*** TASK INPUTS ***
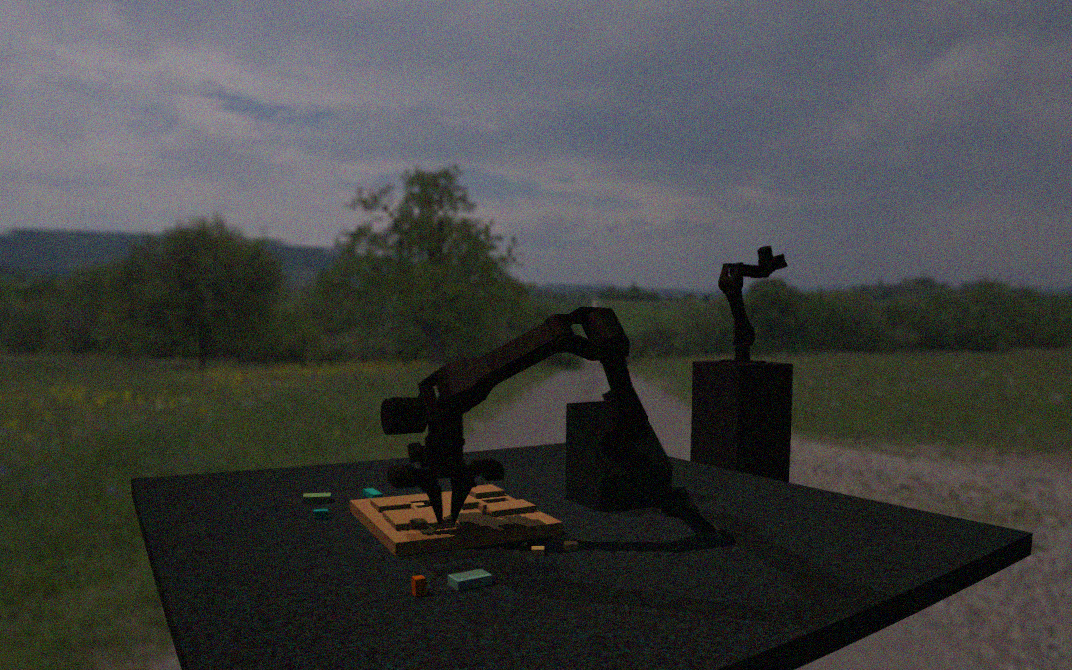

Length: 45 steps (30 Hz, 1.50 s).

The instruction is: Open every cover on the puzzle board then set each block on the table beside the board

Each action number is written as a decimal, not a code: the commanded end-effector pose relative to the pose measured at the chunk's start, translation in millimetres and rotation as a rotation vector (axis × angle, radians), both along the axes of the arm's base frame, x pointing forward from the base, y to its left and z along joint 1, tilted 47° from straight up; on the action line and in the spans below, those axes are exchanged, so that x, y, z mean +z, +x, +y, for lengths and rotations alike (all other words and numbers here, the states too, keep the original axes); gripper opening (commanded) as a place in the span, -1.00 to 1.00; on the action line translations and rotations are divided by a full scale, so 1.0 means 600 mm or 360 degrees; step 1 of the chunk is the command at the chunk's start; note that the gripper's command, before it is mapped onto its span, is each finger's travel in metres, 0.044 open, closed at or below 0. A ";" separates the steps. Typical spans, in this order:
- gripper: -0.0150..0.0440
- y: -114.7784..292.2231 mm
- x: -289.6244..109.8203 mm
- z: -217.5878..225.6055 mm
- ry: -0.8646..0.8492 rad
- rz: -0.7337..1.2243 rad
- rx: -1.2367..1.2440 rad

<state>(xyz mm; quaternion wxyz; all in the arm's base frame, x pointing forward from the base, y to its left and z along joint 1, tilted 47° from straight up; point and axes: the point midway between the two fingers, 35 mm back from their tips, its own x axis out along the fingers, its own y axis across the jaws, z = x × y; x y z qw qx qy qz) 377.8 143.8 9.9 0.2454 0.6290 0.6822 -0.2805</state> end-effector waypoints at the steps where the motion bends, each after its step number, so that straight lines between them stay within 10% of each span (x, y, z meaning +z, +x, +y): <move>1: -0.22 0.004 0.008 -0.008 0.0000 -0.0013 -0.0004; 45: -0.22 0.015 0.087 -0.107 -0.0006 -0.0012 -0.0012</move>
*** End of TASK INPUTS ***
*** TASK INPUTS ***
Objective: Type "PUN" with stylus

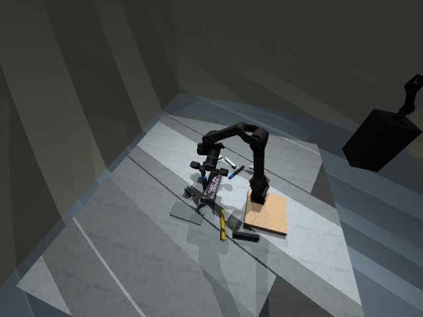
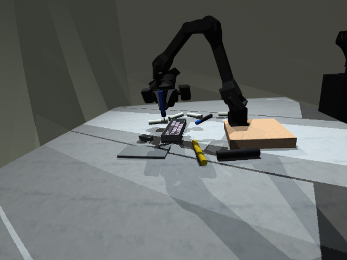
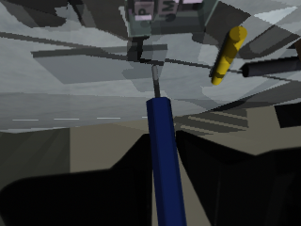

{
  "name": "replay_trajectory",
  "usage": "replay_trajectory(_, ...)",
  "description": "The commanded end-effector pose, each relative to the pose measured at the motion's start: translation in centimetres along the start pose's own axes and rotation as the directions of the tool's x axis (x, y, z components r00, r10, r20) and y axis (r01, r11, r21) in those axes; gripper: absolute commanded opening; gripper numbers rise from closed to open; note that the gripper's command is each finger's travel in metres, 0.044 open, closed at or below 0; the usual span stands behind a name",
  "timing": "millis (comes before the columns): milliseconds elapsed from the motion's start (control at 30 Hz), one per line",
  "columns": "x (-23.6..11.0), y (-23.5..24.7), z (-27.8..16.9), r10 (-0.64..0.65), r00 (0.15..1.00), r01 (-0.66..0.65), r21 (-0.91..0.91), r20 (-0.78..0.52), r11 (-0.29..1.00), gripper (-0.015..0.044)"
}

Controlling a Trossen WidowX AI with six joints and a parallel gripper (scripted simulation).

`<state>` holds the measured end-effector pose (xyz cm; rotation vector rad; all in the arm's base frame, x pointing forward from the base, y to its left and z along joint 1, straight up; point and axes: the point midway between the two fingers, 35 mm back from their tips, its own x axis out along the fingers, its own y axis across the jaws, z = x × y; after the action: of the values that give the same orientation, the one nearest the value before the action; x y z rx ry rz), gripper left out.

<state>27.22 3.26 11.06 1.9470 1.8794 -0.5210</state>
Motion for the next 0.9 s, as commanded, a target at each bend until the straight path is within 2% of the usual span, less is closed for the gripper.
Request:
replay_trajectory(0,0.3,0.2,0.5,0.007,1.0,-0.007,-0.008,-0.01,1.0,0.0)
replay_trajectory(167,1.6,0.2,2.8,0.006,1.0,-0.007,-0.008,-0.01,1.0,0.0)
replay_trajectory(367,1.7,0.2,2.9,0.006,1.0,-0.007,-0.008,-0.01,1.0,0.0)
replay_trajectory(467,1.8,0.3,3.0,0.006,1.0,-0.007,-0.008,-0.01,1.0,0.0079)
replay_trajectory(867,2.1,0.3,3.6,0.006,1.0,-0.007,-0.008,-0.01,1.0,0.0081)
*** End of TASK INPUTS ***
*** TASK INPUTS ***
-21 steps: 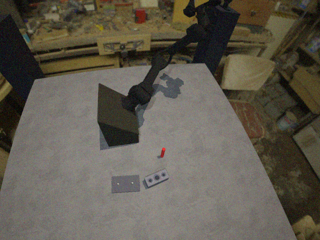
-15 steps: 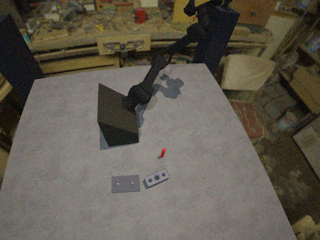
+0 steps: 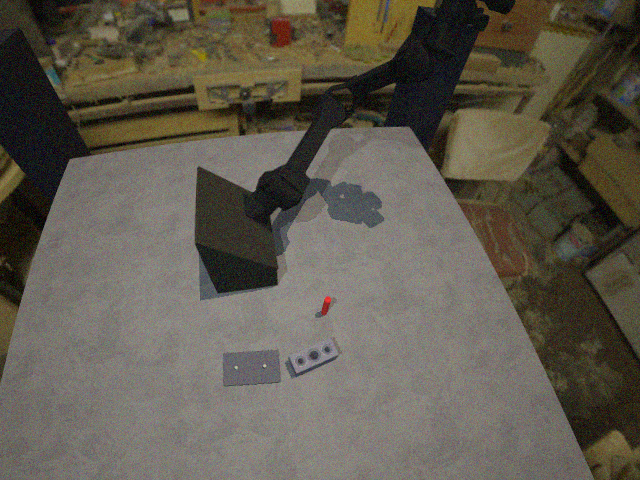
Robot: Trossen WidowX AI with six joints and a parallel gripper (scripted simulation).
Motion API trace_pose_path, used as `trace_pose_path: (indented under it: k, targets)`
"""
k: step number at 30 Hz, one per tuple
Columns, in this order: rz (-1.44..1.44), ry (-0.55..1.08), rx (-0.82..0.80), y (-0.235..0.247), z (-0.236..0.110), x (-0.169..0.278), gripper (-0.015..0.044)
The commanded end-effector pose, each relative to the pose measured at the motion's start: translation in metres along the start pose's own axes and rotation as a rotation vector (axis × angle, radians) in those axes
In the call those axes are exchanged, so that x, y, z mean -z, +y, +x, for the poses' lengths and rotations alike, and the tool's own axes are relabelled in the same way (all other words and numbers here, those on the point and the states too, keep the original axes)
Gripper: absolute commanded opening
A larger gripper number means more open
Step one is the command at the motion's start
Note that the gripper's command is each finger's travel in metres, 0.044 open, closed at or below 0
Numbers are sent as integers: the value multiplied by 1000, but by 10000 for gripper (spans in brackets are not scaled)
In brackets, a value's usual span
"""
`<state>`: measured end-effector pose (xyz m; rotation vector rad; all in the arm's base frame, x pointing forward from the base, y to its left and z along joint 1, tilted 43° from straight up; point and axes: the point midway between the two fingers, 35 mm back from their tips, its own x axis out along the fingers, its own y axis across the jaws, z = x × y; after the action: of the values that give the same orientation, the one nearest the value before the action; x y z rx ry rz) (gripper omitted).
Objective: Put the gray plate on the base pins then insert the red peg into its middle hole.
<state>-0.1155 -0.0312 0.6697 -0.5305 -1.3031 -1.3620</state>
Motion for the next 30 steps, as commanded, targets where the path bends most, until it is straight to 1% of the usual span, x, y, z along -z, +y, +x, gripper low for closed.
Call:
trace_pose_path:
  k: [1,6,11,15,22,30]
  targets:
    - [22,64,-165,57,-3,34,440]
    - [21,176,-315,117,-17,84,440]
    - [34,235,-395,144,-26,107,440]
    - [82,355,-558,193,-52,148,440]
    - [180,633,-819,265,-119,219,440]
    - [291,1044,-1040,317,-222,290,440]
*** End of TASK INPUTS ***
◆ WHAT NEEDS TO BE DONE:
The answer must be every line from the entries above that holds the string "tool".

◆ EXERCISE RESULT:
  "description": "The commanded end-effector pose, each relative to the pose measured at the motion's start: translation in centimetres along the start pose's own axes and rotation as the directions of the tool's x axis (x, y, z components r00, r10, r20) and y axis (r01, r11, r21) in those axes; gripper: absolute commanded opening; gripper numbers rise from closed to open; note that the gripper's command is each finger's travel in metres, 0.044 open, closed at or below 0; the usual span stands behind a name",
In the call those axes are exchanged, so that x, y, z mean -z, +y, +x, for the poses' lengths and rotations alike, and the tool's own axes are relabelled in the same way (all other words and numbers here, those on the point and the states too, keep the original axes)

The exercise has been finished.